Ik denk dat ik drie auto's heb gezien die op 'de wal' niet zouden opvallen. De rest zag er dusdanig uit dat ze in Nederland uit pure piëteit niet op een autokerkhof zouden worden toegelaten. Motorkappen die met de bedrading uit de koplampen vastgebonden waren, zijraampjes met touwen vastgebonden, deuken en missende stukken carosserie. Wij hadden vanuit ons Bird Observatory logeer adres het uitzicht op een steile weg. Dan kwam er weer zo'n auto aan, die stopte eerst onderaan de weg, dan ging de berijder gas geven om voldoende toeren te maken, totdat een verstikkende rook aan alle kanten uit het voertuig sloeg, waarna het krakend in de versnelling werd gegooid, voorwaarts sprong en naarmate het de top naderde steeds langzamer en tenslotte zuchtend tot stilstand kwam, waarna de manoeuvre vanaf de handrem herhaald werd. De geluiden, waarmee dit gepaard ging, gaan naadloos op een CD over de pre-historie van de auto. Als je over het eiland wandelt valt op, dat bij iedere boerderij minstens drie oude autos staan. Die worden gebruikt voor onderdelen en zo is binnen een paar generaties al een diep gewortelde inteelt ontstaan. Het diepst gevallen exemplaar dat we hebben gezien stond bij de haven en was helemaal volgepropt met kartonnen dozen en andere rotzooi. Daar zou zelfs Wim T. Schippers niet opkomen.

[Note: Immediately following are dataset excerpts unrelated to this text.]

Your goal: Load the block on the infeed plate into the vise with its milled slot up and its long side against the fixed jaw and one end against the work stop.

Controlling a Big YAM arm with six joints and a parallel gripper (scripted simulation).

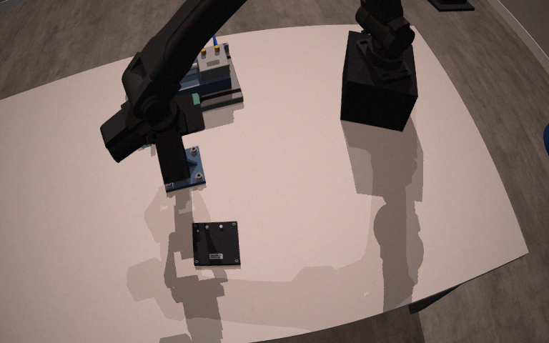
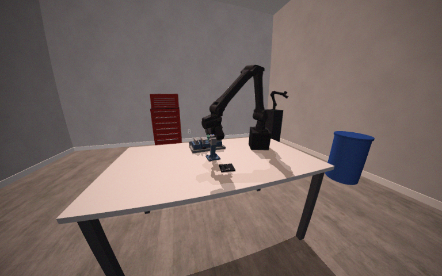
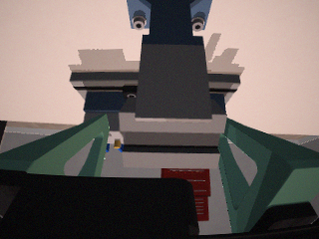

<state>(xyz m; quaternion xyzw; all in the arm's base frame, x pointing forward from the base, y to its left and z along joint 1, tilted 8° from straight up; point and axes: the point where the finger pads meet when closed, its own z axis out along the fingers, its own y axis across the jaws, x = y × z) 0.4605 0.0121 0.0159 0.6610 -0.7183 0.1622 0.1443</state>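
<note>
Right now my hand is 1 cm short of the part, 1 cm to the right of it and 1 cm below it. Also, from my hand: black infeed plate: 1 cm behind, 19 cm to the left, 15 cm below; moving jaw: 1 cm ahead, 23 cm to the right, 7 cm below; dark short rod: 4 cm ahead, 19 cm to the right, 6 cm below.
</note>
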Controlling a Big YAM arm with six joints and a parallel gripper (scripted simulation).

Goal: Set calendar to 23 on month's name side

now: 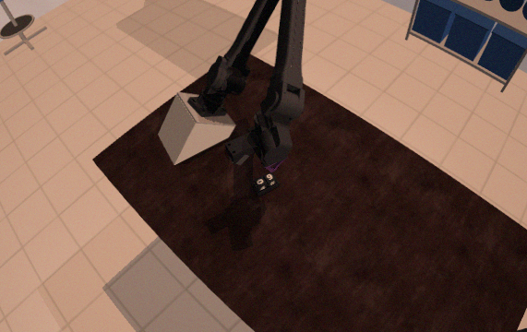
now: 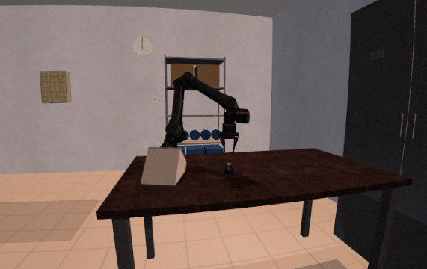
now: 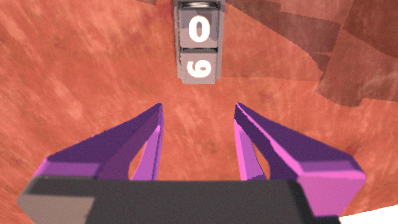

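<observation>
Now: the dark tray 100 mm below my hand and 20 mm to the right of it.
</observation>
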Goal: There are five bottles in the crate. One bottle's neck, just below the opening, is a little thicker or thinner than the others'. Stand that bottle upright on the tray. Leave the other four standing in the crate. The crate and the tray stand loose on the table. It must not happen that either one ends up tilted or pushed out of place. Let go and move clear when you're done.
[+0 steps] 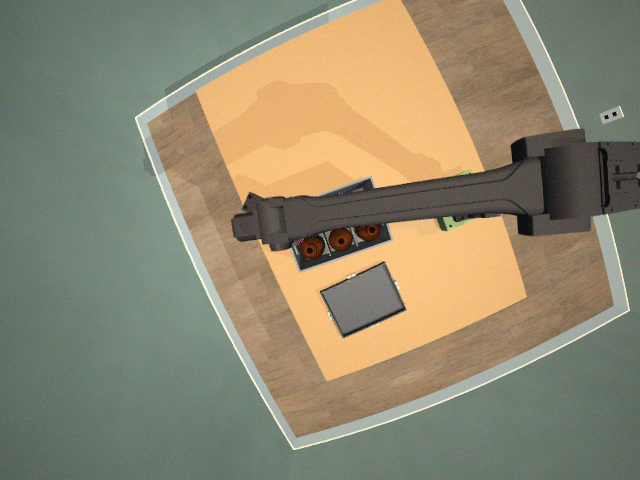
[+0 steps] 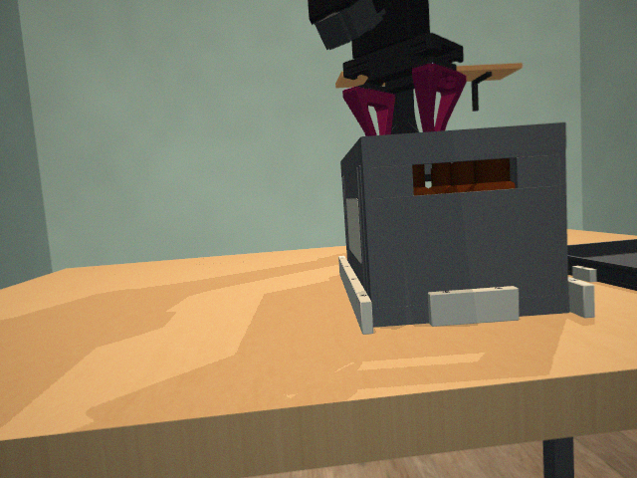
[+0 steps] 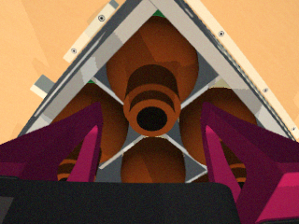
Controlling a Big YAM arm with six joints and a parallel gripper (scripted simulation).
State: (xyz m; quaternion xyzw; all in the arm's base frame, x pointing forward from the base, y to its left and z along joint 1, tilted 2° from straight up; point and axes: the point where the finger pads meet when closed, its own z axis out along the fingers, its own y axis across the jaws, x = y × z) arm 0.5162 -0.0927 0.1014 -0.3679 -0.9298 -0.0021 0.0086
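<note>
My hand is 9 cm past the dark grey crate, 8 cm above it and 4 cm to the right of it. The rest, counted from my hand: grey tray (33 cm to the left, 15 cm below, 11 cm behind).
</note>
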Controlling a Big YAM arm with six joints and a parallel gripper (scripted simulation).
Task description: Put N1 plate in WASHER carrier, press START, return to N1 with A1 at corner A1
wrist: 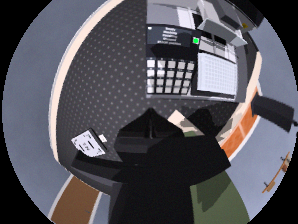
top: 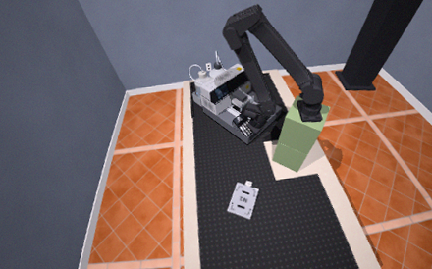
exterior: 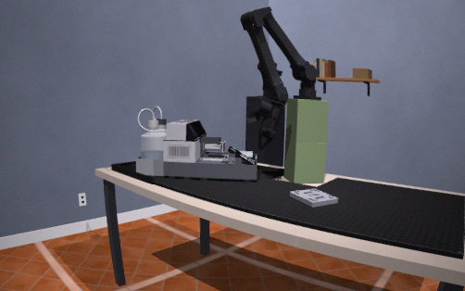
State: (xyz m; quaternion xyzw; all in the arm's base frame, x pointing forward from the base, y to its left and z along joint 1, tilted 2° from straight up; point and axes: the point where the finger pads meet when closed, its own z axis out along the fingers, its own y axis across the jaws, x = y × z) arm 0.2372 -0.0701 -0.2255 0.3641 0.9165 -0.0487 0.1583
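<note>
Right now the well plate is 60 mm behind my hand, 180 mm to the right of it and 60 mm below it. The rest, counted from my hand: bottle (320 mm ahead, 430 mm to the right); then plate nest N1 (50 mm ahead, 350 mm to the left, 150 mm below); then plate washer (50 mm ahead, 280 mm to the right, 30 mm below).
</note>
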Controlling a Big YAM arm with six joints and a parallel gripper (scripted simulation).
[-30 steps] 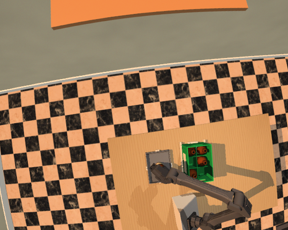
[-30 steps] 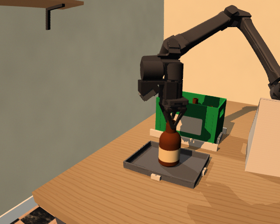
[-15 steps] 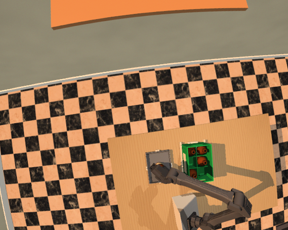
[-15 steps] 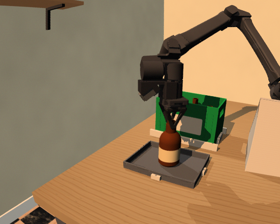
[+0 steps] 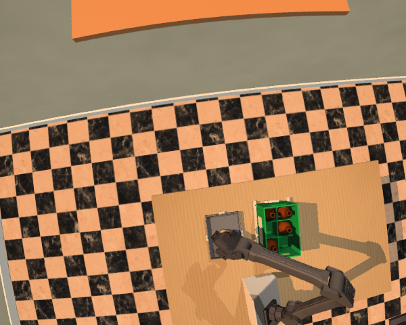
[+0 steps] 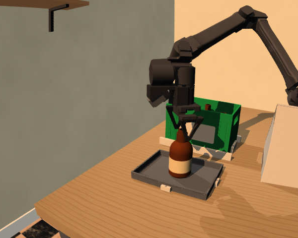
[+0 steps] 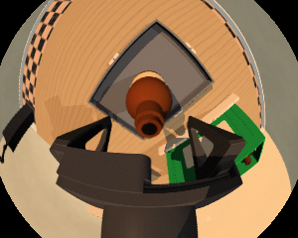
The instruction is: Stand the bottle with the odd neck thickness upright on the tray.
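The dark grey tray is 14 cm below my hand. Round my hand: green crate (28 cm to the right, 7 cm below, 1 cm behind).
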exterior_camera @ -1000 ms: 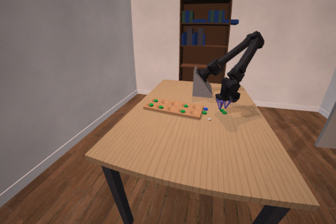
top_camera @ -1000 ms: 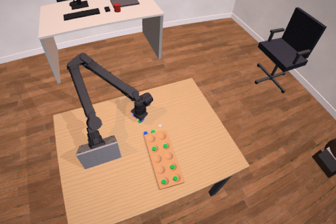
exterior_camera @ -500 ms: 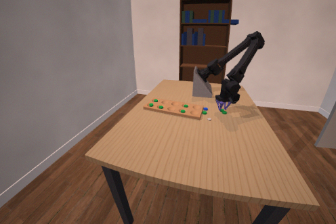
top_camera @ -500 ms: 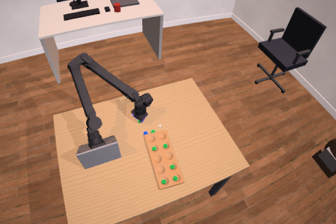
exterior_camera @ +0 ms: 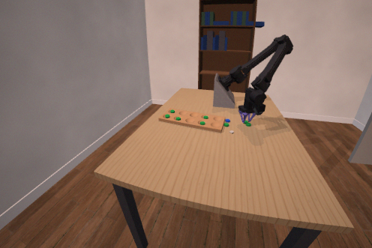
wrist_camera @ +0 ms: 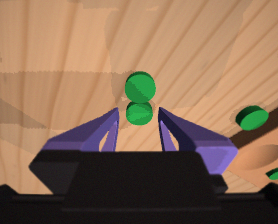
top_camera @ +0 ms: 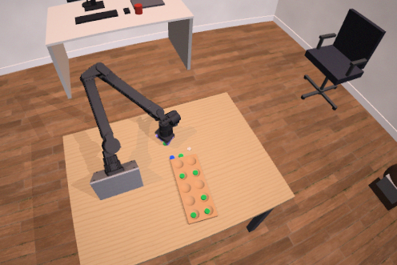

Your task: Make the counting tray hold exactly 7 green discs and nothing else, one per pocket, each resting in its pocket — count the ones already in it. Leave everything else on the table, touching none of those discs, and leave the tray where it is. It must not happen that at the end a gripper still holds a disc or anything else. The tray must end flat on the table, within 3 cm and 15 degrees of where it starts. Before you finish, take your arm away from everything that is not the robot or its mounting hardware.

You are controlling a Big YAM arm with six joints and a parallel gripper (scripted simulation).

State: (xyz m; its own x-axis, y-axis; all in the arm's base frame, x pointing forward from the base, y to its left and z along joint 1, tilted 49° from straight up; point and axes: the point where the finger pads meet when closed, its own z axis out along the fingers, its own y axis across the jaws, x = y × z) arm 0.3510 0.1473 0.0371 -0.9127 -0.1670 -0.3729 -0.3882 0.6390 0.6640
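The wooden counting tray is 320 mm to the right of my hand. Also, from my hand: blue disc (110 mm to the right, 10 mm below, 10 mm behind); white piece (110 mm ahead, 100 mm to the right, 10 mm below).
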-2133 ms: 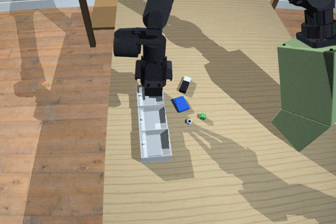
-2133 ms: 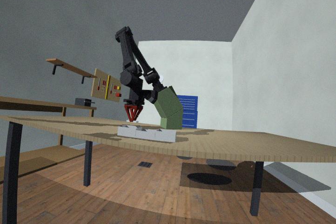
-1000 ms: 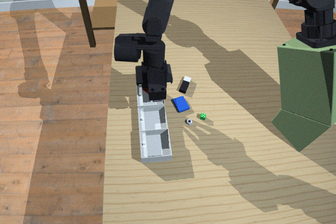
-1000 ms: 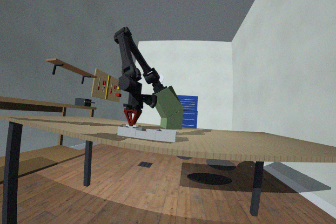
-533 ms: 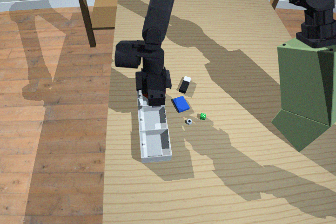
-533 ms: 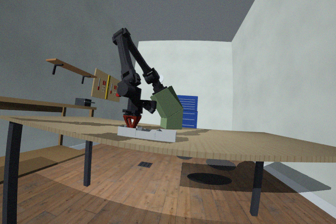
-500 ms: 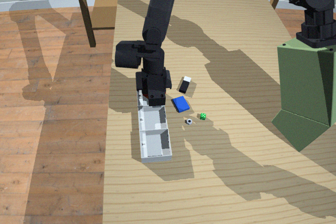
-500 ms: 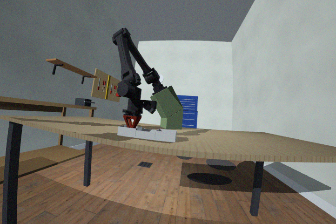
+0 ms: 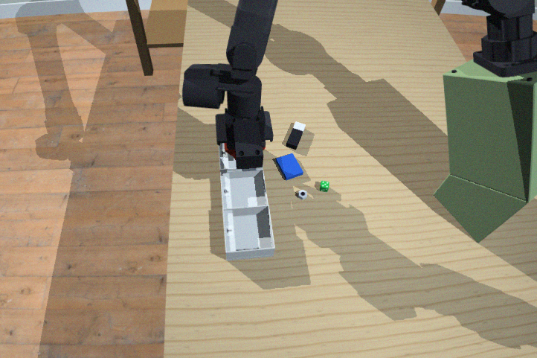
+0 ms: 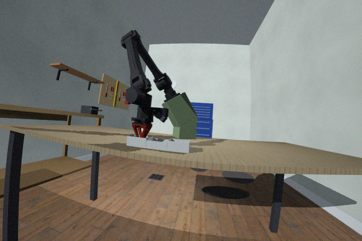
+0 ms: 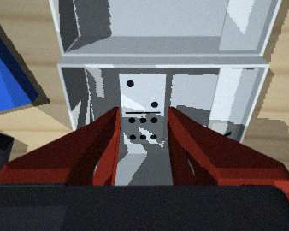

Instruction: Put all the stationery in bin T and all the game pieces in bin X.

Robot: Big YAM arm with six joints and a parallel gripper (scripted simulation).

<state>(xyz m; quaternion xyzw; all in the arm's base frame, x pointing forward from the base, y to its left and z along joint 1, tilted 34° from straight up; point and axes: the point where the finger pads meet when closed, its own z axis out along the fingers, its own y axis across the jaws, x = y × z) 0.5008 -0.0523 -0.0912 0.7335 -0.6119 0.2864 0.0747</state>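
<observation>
Right now the white domino is 1 cm below my hand. The rest, counted from my hand: grey bin tray 8 cm to the left, 1 cm below; black-and-white eraser 12 cm behind, 7 cm to the right, 2 cm below; flat blue block 9 cm behind, 2 cm to the left, 2 cm below.
</observation>
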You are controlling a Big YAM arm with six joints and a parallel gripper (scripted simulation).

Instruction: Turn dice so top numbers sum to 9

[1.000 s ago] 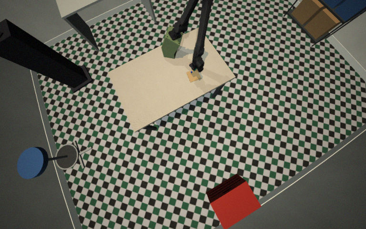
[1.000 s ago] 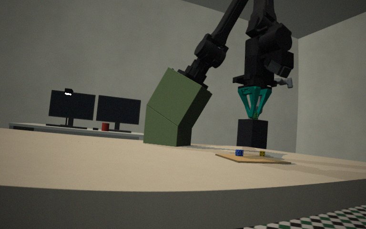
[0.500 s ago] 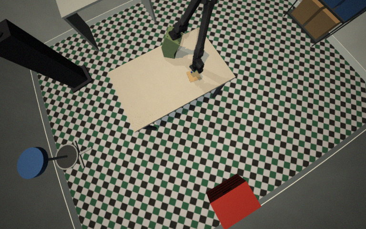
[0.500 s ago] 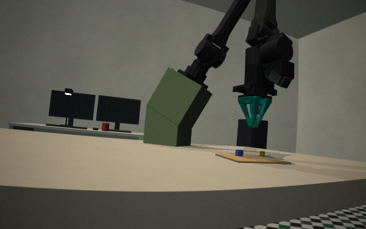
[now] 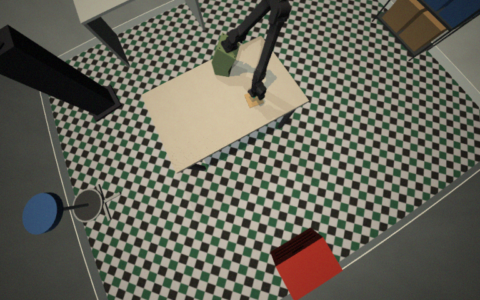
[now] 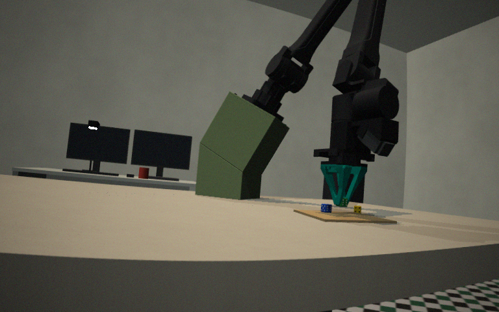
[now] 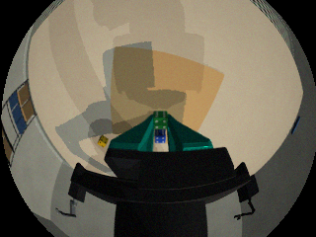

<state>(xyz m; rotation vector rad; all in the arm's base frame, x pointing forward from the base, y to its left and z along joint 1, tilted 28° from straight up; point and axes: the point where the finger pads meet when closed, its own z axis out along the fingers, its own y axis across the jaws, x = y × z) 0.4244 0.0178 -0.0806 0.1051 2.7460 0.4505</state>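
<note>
Now: the mat 1 cm ahead of my hand and 3 cm below it. Round my hand: blue die (4 cm behind, 2 cm below); then green die (right at my hand); then yellow die (6 cm behind, 11 cm to the left, 2 cm below).
</note>
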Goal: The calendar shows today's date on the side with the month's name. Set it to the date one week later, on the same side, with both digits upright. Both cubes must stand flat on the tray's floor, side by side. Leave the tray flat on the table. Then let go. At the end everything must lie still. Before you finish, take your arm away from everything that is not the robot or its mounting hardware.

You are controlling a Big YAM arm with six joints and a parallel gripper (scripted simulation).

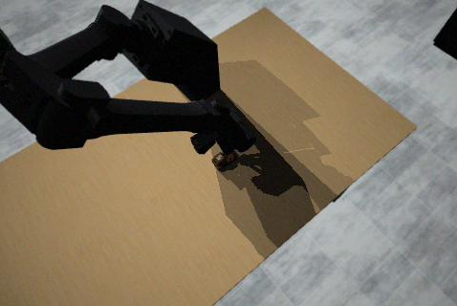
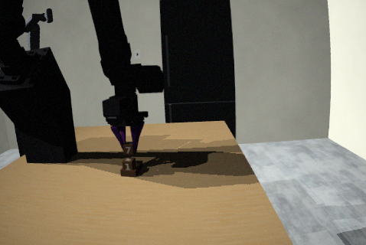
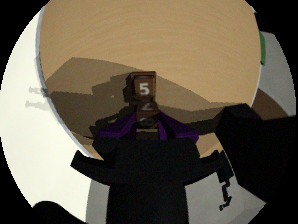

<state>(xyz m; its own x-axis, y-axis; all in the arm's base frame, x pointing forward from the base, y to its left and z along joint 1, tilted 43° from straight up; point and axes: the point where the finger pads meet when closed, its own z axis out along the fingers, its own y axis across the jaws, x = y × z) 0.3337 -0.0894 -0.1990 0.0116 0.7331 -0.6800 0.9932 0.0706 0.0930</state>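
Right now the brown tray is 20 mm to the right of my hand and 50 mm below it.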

Op de terugweg zijn we langs 'Future forests' gegaan, omdat Graham een paar boompjes wou kopen. Dit is een plantage die gerund wordt door Mike, een ouwe hippie. Hij heeft in de loop der jaren een uitgebreid bouwwerk van hout doen verrijzen met wenteltrappen en heel veel beeldhouwwerk. Ik heb hem mijn foto's laten zien en hij vond ze 'way out' en vroeg of ik daar wou komen werken. Ik voel daar wel voor, maar het is wel bijna drie uur rijden van Dingle. Hij wees me een wild stuk hout in een weiland van zijn buurman en ik zag gelijk de kop van een vinvis die z'n adem uitblies. Ik heb hem gezegd dat ik geen zwaar tilwerk meer wil doen, vanwege m'n rug, maar dat ik wel 26 jaar ervaring met beeldhouwen in hout heb. Hij zei dat hij werkkracht genoeg kon krijgen, maar dat het hem aan ideëen en afwerking schortte. Klinkt allemaal goed.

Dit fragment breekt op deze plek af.